The answer must be the full data, restated word for word, with no pictures in it.

━━━ Source material

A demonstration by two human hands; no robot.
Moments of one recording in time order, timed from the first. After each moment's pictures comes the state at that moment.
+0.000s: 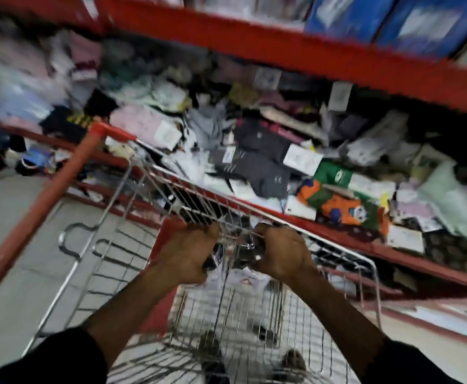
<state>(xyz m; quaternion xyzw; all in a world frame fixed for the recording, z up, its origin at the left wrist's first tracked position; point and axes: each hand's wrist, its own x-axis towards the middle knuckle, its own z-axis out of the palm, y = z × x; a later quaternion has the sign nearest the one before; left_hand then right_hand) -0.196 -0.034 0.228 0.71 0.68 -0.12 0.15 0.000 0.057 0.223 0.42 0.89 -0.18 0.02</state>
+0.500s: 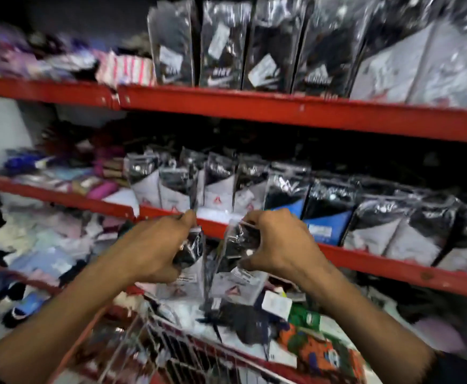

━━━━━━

*Result of the task*
A demonstration by two human hands; no robot.
Moments of one recording in time order, timed from the first. After each moment's pictures comes the state at that moment.
+0.000s: 
<state>(xyz m; quaternion xyzw; all in a world frame fixed for the recording, z up, its origin at the left wrist's first tracked position; point and axes: each hand's wrist, its own x-axis towards the middle knuckle, its own z-axis out of the palm, y = z × x; a later quaternion has the sign nearest the one before; left_hand then right_hand) -0.196 -0.034 0.228 0.71 0.68 -0.12 0.15 0.000 0.057 0.223 0.42 0.89 -0.18 0.02</state>
+0.500s: 

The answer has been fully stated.